Coverage was eventually extended from solely earthquake and war damage to include other natural disasters such as natural landslips, volcanic eruptions, hydrothermal activity, and tsunamis with coverage for war damage later being removed. For residential land, storm and flood damage is covered. Cover extends over fire damage caused by any of these natural disasters.
The cover is provided at the time the premium is paid to a commercial insurer. A disaster insurance premium is charged to the policyholder, up to a maximum of $207 NZD, which provides the holder with EQC's EQCover. This premium is placed into the Natural Disaster Fund.
EQCover entitles the holder to up to $100,000 NZD plus tax (GST) for each dwelling, with any further amount above that being paid by the policyholder's insurance company. For personal effects, EQC pays out the first $20,000 NZD plus tax. The EQC covers only domestic assets and does not provide cover for businesses.
The EQC levies policyholders to cover a major part of the earthquake risk. The EQC reduces its own risk by taking out cover with a number of large reinsurance companies, for example Munich Re. In 2006, the EQC took out reinsurance of $2.5 billion NZD with multiple reinsurance companies, numbering around 30.
There is a $1.5 billion NZD excess for each earthquake event. If the required EQC payout exceeds the total of the excess and reinsurance ($4 billion NZD) the remainder of the payout is met by the EQC up to the limit of the Natural Disaster Fund. If the payout exceeds those assets, a Crown Guarantee requires that the Government pay the remainder.
For the 2010 Canterbury earthquake, total EQC insurance and individual costs were expected to reach as high as NZ$4 billion according to the New Zealand Treasury.

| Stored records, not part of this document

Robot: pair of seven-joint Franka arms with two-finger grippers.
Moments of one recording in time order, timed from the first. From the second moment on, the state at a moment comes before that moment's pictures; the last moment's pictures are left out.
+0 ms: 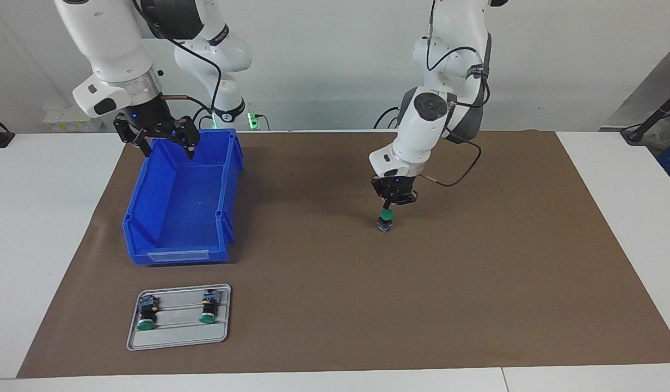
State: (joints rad) left arm -0.48 0.16 -0.03 -2.03 -0.12 2.29 0.12; right arm 0.03 0.00 0.03 -1.60 -0.03 1.61 0.15
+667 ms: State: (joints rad) left arm -0.49 0.14 -0.03 -2.11 -0.12 2.40 0.12; right arm 0.03 0.00 0.03 -1.60 -0.03 1.61 0.15
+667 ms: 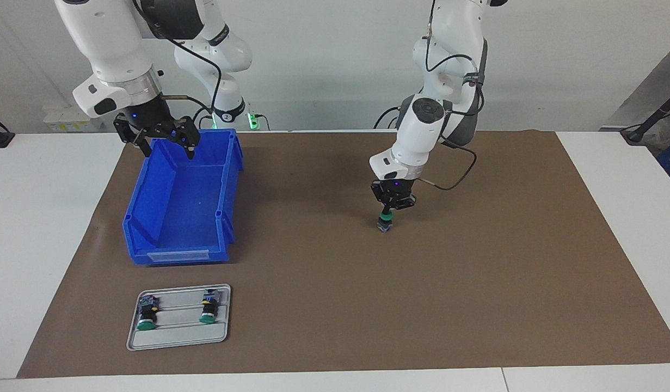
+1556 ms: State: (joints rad) left arm -0.33 0.17 0.03 -1.67 0.00 1.85 0.13; right arm 0.03 0.00 0.03 -1.60 -0.03 1.61 0.15
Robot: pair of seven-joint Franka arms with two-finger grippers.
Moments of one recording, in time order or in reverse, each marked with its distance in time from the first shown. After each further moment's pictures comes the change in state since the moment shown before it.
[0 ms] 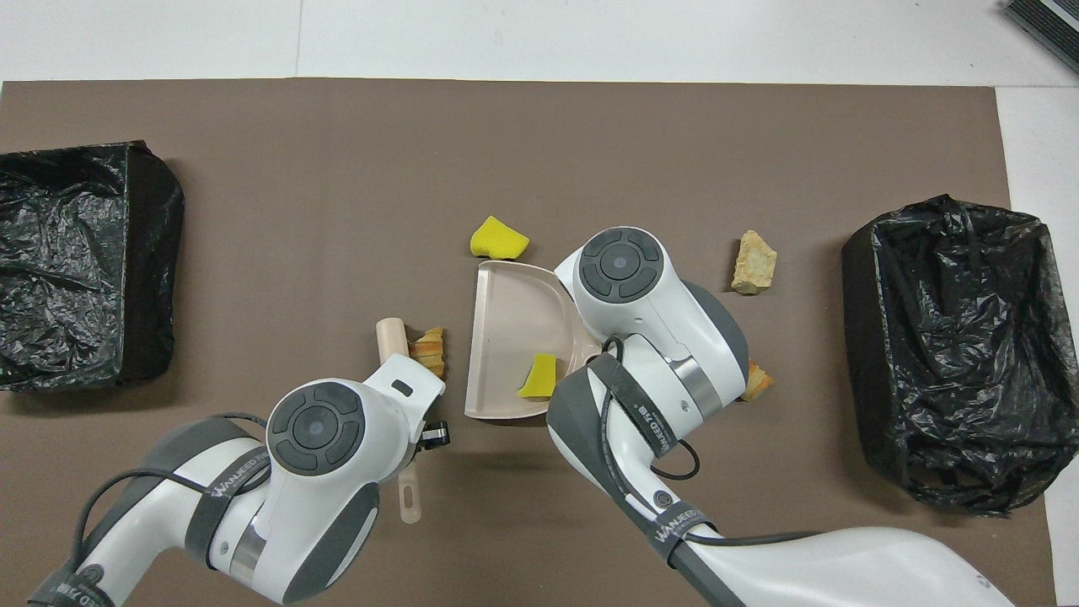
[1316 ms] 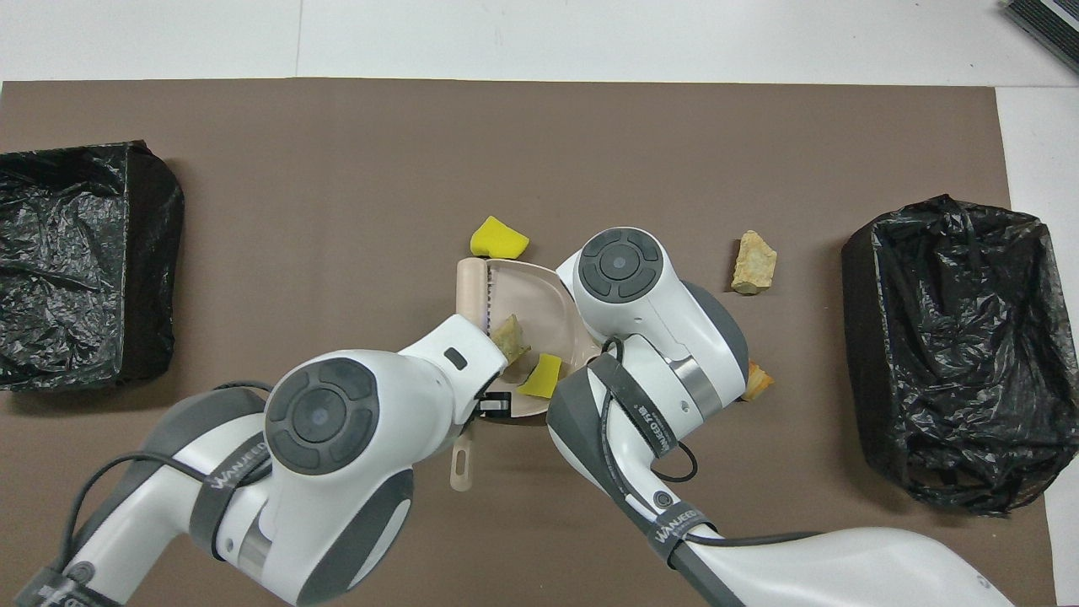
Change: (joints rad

Claims from the 2010 shock were later confirmed at being between $2.75 and $3.5 billion NZD.
A second quake hit Christchurch, the February 2011 Christchurch earthquake. Prior to the 2010 quake, the EQC had a fund of NZ$5.9 billion, with NZ$4.4 billion left prior to the 2011 quake, after taking off the NZ$1.5 billion cost. The EQC does not cover commercial buildings, whose owners have to arrange cover with private insurers.
As of April 2012 the EQC has paid out NZ$3 billion in claims for both earthquakes, and expects to pay a further $9 billion, which will completely deplete their funds and may require a further NZ$1 billion from the government.

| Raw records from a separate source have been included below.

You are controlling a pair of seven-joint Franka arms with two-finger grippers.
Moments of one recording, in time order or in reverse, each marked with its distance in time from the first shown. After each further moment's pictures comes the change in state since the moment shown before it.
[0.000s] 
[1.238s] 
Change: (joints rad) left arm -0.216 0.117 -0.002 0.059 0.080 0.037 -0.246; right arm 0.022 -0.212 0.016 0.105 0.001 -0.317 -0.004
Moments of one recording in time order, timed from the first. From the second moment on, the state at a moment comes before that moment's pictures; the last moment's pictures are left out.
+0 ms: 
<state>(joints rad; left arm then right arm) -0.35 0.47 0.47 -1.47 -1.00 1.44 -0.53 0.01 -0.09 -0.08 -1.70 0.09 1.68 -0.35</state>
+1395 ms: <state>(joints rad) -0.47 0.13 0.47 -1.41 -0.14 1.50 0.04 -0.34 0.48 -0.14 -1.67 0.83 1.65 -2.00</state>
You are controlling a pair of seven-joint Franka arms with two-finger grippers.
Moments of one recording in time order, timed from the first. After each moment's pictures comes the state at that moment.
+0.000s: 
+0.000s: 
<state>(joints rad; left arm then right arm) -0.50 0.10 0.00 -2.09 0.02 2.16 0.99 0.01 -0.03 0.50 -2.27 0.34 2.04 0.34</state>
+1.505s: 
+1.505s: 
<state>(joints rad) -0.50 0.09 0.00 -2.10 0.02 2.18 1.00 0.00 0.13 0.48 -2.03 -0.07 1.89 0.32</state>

In March 2013, EQC came under fire after an employee accidentally sent a file containing details on more than 80,000 claims relating to the 2011 Christchurch earthquake to a contractor. The file was posted online in April, after EQC declined a "televised debate" on its contents.
Claims affecting reinsurance costs
After the 2010 Canterbury quake, it was expected that New Zealand insurers would face rate increases of more than 10% for the renewal of their insurance during 2011. Estimates from the world's largest reinsurer Munich Re put the claim bill faced by the reinsurers from the 2010 Canterbury earthquake at US$600 million, nearly US$200 million higher than initial estimates. This does not include the EQC exposure of NZ$1.5 billion.
Munich Re board member Dr Ludger Arnoldussen, who was in New Zealand to speak with insurers, praised the efforts of those companies which handled the claims and the stringent building standards that were in place in New Zealand. Arnoldussen said the expected hike in rates was also likely to translate to higher premiums for policy holders, the extent of which would depend on how much risk the individual companies were prepared to carry. Meanwhile, figures show the number of catastrophic events in New Zealand quadrupled in the 30 years to 2010, and that 90% of all insured claims during that period were the result of geophysical events. However rates would remain well below those in California, with policy holders there on average paying about 15 times more than in New Zealand, he said.